1. Apply Layer Of Buttercream On Top
I start by applying a good dollop of buttercream with an angled spatula in the center of my cake. Make sure to use a good amount of frosting at first so it’s easily spread out over the cake. Start by moving your spatula back and forth to push the frosting to the edges of the cake. The frosting that gets to the edge, I then turn my spatula upright and push that frosting onto the sides of the cake.
2. Frost The Sides
Once I have frosting on the top I start applying frosting to the sides with my angled spatula. Again make sure to use a good amount of frosting as you do this. I turn my cake stand and continue to add frosting to the sides in an even layer and enough to cover up the crumb coat. I move my spatula in a back and forth motion to again spread the frosting out.
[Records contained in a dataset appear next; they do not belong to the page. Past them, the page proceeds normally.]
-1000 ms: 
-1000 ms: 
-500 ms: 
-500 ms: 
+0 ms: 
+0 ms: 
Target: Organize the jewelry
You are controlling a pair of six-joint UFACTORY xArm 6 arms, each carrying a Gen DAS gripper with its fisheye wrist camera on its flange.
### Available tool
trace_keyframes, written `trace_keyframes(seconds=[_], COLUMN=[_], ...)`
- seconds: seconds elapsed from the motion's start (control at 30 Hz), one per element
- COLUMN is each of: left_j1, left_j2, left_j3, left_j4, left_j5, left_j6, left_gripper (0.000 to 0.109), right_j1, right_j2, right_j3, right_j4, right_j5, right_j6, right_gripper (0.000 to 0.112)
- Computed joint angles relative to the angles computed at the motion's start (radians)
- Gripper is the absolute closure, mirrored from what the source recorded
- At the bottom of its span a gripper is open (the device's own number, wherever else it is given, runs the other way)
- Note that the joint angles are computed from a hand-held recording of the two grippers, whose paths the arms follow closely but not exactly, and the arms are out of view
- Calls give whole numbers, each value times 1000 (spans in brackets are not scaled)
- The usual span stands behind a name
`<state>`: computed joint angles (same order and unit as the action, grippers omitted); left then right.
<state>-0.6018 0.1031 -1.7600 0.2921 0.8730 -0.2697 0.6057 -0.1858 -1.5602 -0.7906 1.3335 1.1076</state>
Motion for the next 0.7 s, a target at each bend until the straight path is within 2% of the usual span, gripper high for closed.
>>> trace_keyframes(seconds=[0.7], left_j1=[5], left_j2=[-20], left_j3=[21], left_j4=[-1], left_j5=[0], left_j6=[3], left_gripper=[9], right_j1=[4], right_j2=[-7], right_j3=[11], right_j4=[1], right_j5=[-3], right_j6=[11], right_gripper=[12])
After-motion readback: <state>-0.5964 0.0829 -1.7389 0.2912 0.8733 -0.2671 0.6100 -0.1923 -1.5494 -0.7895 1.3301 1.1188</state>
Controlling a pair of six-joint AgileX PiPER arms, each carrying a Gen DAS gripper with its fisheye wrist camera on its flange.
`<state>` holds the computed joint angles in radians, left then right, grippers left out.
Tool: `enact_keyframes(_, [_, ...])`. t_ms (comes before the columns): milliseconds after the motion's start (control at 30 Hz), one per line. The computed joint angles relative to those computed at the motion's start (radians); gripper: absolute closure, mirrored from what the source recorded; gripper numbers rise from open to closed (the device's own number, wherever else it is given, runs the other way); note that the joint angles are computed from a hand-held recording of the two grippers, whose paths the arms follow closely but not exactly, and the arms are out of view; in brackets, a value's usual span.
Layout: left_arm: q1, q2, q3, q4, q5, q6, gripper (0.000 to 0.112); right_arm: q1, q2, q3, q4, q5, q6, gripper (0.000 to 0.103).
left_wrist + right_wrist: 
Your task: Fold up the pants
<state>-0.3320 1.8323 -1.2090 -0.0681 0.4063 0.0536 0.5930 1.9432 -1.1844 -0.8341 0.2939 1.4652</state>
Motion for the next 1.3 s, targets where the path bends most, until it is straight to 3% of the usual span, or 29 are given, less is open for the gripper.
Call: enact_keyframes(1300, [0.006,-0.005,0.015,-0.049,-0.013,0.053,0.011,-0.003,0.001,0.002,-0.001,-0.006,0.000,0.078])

When I frost the sides I usually get a lip of frosting that goes higher than the cake on the edges. I simply take my spatula and run it over the cake horizontally across the top of the cake to get rid of the lip.
3. Smooth The Sides
After the cake is covered, I like to use my pastry scraper and hold it upright, at a 45 degree angle against the cake. And then turn my cake stand as it runs along the edges of my cake as I smooth it out. But you could use an offset angled spatula turned upright and held perpendicular to the cake to smooth it out.
Be careful while doing this so you don’t remove all the frosting you just applied!
4. Smooth The Top
I do the same for the top, but I switch and use my large angled spatula so it covers the cake in motion as I run it over the top. I get down eye level as I do this. I start at the edge and move the spatula across the top into the center and continue doing this in a circle. And then I go across the top with the spatula to remove the frosting that has mound up in the top.
5. Fill In The Gaps
Once it seems fairly smooth, I look for any holes that need patching. I apply a small amount of frosting with a smaller spatula at this point to any hole in the frosting and then smooth it back out with my scraper.
How To Get The Frosting Smooth
Now that the cake is basically smooth I like to give it one last finishing touch and smooth it out one last time. I’ve seen and tried lots of methods to make the buttercream super smooth. First the only way you’re going to get your frosting smooth and professional looking is to:
- Don’t skip the crumb coat!
- Use the right tools.
- Take the time to fill in the holes and gaps.
- Don’t use a frosting that leaves big air holes.
Ok so assuming you’ve done all those things, and your cake isn’t mostly smooth, but not quite smooth yet, don’t fret. My favorite method is to use a glass of hot water. I get a very hot glass of water (make sure it’s a tall glass!) and I dip my spatula in it and then give it a quick wipe with a paper towel and use the hot spatula and then run the spatula lightly across the cake to smooth it out. I hold the spatula at a 45-degree angle to the and glide it over the cake.
Pro Tip: Wipe off the knife if frosting gets on it, and dip it back into the hot water and wipe it off again. Keep repeating this as you smooth out the cake.
At this point you can finish decorating the cake. You an add sprinkles, a pretty buttercream border on top and along the bottom if you want. For a decorative border I like to use large star tips.
You can always cover up a not so perfect cake with your decorations!